第54章 密室決戰與密碼驚魂
地下密室的空氣裏,彌漫著毒藥的刺鼻氣味與濃重的血腥味,手電筒的光芒在漆黑的空間裏搖曳,照亮了石台上那抹微弱卻致命的青色光芒——第三部分霧核,就在眼前,而沈振邦的心腹,正虎視眈眈地守在石台旁,眼中滿是瘋狂與貪婪,他們深知,隻要拿到這枚霧核,就算沈振邦已死,他們也能完成所謂的“大業”,哪怕代價是毀掉整個臨淵市。
霧隱寺的山腳下,隊員們早已備好車輛,看到沈硯辭扶著陸時衍快步走來,立刻快步上前,小心翼翼地將陸時衍扶上車,語氣急切地說道:“沈法醫,陸組長,車已經準備好了,我們快走吧,林宇隊長那邊,情況十分危急,隻剩下不到半個小時的時間,備用計劃一旦啟動,後果不堪設想!”
槍聲驟然響起,打破了地下密室的死寂,子彈呼嘯著擦過沈振邦心腹的耳邊,擊中了身後的廢棄儀器,濺起一片火星與碎片。那幾名心腹瞬間回過神來,臉上的慌亂很快被陰狠取代,紛紛舉起手中的武器,朝著陸時衍等人,發起了猛烈的反擊。“找死!竟然敢闖進來壞我們的好事,今天,就讓你們所有人,都死在這地下密室裏,和臨淵市一起,化為灰燼!”為首的黑衣人嘶吼著,語氣裏滿是瘋狂,他一邊開槍,一邊示意身邊的兩名手下,盡快拿走石台上的霧核,自己則帶著其餘人,擋住陸時衍等人的去路。
陸時衍強忍著左臂的劇痛,不斷側身躲避著敵人的子彈,手中的手槍也沒有停歇,精準地瞄準敵人,一次次扣動扳機。每開一槍,他的身體都會因為後坐力而微微顫抖,傷口的劇痛如同潮水般襲來,冷汗順著額頭滾落,浸濕了額前的碎發,可他的眼神,依舊堅定而銳利,沒有絲毫的動搖。他知道,現在每一分每一秒,都關乎著無數人的生命,關乎著臨淵市的命運,他不能倒下,也絕不能退縮。

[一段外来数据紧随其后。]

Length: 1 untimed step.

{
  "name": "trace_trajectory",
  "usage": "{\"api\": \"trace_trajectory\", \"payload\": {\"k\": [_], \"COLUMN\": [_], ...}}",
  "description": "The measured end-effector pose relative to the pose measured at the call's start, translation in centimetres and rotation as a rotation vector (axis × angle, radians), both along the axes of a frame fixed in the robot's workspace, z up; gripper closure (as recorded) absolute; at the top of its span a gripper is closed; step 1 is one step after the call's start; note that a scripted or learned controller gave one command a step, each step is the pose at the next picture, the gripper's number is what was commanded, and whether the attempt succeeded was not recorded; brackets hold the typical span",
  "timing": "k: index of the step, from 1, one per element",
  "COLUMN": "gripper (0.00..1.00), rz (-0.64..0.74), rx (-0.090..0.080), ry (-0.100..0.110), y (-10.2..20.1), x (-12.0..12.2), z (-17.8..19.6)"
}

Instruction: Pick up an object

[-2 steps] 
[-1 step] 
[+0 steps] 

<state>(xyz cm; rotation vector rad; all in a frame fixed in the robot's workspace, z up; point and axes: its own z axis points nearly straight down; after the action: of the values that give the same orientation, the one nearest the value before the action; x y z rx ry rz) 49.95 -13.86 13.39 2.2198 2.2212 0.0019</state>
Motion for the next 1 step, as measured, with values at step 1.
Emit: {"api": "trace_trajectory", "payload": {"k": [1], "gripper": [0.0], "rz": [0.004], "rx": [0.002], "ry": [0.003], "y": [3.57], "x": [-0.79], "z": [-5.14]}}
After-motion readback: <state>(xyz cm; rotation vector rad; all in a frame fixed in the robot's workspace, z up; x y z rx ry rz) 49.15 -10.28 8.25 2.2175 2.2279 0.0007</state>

沈硯辭緊緊跟在陸時衍身邊,一邊攙扶著他,防止他因為身體虛弱而摔倒,一邊警惕地觀察著周圍的動靜,尋找著反擊的機會。他沒有武器,便隨手撿起身邊一塊鋒利的石塊,趁著敵人換彈的間隙,猛地朝著一名黑衣人的後腦砸去,黑衣人悶哼一聲,重重地倒在地上,再也沒有醒來。“時衍,小心!”沈硯辭突然大喊一聲,猛地將陸時衍推開,一枚子彈擦著沈硯辭的肩膀飛過,帶出一道血痕,鮮血瞬間染紅了他的白大褂。
“硯辭!”陸時衍瞳孔驟縮,眼中滿是心疼與憤怒,他不顧身體的劇痛,轉身舉起手槍,對著開槍的黑衣人,毫不猶豫地扣動了扳機,子彈精準地擊中了那人的胸口,黑衣人慘叫一聲,倒在地上,沒了氣息。“我沒事,時衍,別管我,快去阻止他們拿走霧核,倒計時快要結束了!”沈硯辭咬著牙,強忍著肩膀的疼痛,伸手擦掉臉上的血跡,語氣急切地說道,他一邊說,一邊再次撿起石塊,朝著另一名黑衣人衝去。

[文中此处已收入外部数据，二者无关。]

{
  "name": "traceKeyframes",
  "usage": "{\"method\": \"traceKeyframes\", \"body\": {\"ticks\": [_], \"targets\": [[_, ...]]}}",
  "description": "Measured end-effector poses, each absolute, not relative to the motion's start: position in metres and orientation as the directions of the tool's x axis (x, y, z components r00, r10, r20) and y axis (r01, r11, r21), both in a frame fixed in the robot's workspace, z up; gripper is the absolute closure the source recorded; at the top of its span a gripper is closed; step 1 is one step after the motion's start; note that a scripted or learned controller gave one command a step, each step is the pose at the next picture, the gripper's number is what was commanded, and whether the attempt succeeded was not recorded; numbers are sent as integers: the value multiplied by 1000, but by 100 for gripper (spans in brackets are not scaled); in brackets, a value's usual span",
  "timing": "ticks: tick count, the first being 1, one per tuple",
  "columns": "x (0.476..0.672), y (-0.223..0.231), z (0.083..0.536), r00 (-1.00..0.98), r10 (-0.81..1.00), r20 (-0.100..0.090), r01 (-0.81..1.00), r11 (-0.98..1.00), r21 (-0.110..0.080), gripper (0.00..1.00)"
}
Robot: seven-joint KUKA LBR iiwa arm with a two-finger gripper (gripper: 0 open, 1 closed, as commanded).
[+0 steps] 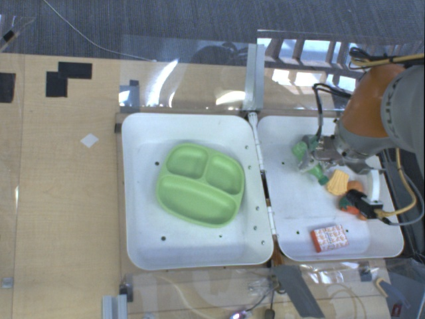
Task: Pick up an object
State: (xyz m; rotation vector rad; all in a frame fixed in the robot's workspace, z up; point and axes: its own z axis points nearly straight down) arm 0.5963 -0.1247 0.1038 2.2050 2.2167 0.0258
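The right bin (292,224) holds several small objects. A green piece (301,149) lies at its upper middle, right against my gripper (317,158), which reaches down into the bin from the right. Just below the gripper lies another small green piece (321,175). A yellow-orange wedge (337,182) sits beside that. An orange and green item (354,205) lies further right, partly under the arm's cable. A red and white box (330,238) rests near the bin's front edge. The wrist hides what lies directly beneath it.
The left bin (143,238) holds a green divided plate (200,184). The grey arm with its orange band (369,102) covers the right bin's upper right corner. A metal divider (261,178) separates the bins. Black cables (398,198) hang along the right.
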Motion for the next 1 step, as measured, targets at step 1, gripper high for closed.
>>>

林宇和隊員們也紛紛投入戰鬥,他們雖然渾身是傷,彈藥也所剩無幾,可心中的鬥誌卻愈發旺盛。有的隊員用僅剩的子彈射擊敵人,有的隊員則與敵人展開近身搏鬥,用拳頭、用手臂,甚至用牙齒,拚盡全力阻擋敵人的腳步。一名隊員為了保護身邊受傷的戰友,硬生生擋住了敵人的子彈,他踉蹌著倒下,嘴角溢位一絲鮮血,卻依舊死死地抓住敵人的手臂,不讓敵人前進半步,“快……快去拿霧核……阻止他們……”話音未落,他便失去了意識,永遠地倒在了地下密室裏。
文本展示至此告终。